Merry Christmas and a happy new year 2021 to you – Poem Greetings
by H.Hartung/P. Hamilton |
‘Twas the night before Winter Solstice, when all through the frustule
Not a spindle was stirring, not even a chromatid;
The stockings were hung with diatomaceous hooks by the chimney with care,
In hopes that St. Horst soon would be there;
The epivalve and hypovalves were nestled all snug in their beds,
While visions of phosphorus and nitrogen danced in their heads;
And resting cysts in a kerchief, and I in my cap,
Had just settled down for a long winter’s nap,
When out on the lake there arose such a clatter,
I sprang from the sediments to see what was the matter.
Away to the valve I flew like a flash,
Tore open the girdle bands and threw up the sash.
The moon on the breast of the new-fallen snow
Gave the lustre of mid-day to diatom blooms below,
When, what to my wondering eyes should appear,
But a miniature sleigh full of diatoms, and eight tiny reindeer,
With a little old diminution cell, so lively and quick,
I knew in a moment it must be St. Horst.
More rapid than eagles his coursers they came,
And he whistled, and shouted, and called each diatom by name; (nov. sp.)
“Now, DASHERA! now, DANCERA! now, PRANCERA and VIXENense!
On, COMETus! on CUPIDus! on, DONNERus and BLITZENsis (i.e. Bacillaria)!
To the top of the sediment! to the top of the wall!
Now dash away! dash away! dash away all!”
As diatomite that before the wild hurricane fly,
When they meet with an obstacle while mounting the sky (Darwin’s sample jar),
So up to the sky-top the valves they flew,
With the sleigh full of diatoms, and St. Horst too.
And then, in a silica twinkling, I heard on the roof
The prancing and pawing of each little diatom’s hoof (new terminology).
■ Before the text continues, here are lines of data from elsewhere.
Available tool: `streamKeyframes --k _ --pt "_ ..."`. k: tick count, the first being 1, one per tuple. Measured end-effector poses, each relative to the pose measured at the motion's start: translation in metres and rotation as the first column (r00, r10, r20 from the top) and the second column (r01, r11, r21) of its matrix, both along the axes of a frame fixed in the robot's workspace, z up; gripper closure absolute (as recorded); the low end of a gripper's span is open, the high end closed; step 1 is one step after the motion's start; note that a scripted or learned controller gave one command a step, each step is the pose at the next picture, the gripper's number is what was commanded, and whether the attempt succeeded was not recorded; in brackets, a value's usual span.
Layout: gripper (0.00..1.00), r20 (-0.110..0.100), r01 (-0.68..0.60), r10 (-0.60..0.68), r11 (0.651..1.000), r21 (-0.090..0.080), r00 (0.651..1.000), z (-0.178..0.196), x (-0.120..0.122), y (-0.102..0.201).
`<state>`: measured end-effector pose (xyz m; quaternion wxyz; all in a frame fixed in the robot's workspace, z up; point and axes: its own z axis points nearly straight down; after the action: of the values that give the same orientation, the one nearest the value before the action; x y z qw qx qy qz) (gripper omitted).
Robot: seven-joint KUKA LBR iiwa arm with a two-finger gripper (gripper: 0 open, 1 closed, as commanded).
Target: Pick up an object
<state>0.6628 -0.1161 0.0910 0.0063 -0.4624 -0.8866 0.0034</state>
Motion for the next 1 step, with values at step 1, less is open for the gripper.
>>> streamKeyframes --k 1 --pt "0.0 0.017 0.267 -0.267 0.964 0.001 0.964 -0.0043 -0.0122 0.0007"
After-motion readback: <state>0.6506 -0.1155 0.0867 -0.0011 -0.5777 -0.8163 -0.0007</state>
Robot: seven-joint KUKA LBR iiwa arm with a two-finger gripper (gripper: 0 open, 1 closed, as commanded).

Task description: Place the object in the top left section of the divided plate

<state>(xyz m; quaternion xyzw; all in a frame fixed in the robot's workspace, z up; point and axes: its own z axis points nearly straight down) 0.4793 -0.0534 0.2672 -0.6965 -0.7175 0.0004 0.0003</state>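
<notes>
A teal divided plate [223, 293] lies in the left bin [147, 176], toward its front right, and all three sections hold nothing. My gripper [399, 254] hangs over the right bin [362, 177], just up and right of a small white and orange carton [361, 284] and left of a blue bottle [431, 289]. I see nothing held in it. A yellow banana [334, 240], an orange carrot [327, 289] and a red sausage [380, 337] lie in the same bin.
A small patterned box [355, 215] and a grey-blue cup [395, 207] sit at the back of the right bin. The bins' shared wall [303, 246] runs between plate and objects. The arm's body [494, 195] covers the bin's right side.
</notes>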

As I drew in my hand, and was turning around,
Down the new species list St. Horst came with a bound.
He was dressed all in silica, from his head to his foot,
And his silica-clothes were all scratched with ash and soot;
A bundle of initial cells he had flung on his back,
And he looked like a peddler just opening his pack.
His silica glazed eyes — how they twinkled! his dimples how merry!
His cheeks were like chlorophyll, his nose like a nodule cherry!
His droll little raphe was drawn up like a bow,
And the EPS on his chin was as white as the snow;
The stump of a separation spine he held tight in his teeth,
And the EPS encircled his head like a wreath;
He had a broad valve face and a round mid-valve belly,
That shook, when he laughed like a bowlful of jelly.
He was chubby and plump like an expanding girdle, a right jolly old elf,
And I laughed when I saw him, in spite of myself;
A wink of his silicious eye and a twist of his valve,
Soon gave me to know I was in diatom heaven;
St. Horst spoke not a word, but went straight to his work,
And filled all the stockings; then tilted his raphe with a jerk,
And laying his linking spine aside of his nose,
And giving a nod, up the water column he rose;
He sprang to his diatom sleigh, to his team gave a whistle,
And away they all flew like the down of a thistle.
But I heard him exclaim, ere he drove out of sight,
HAPPY SEASONS GREETINGS TO ALL diatomists, AND TO ALL A GOOD-NIGHT!
A poem changed by P. Hamilton
The council of the ISDR wishes you a merry Christmas and a happy, new year 2021.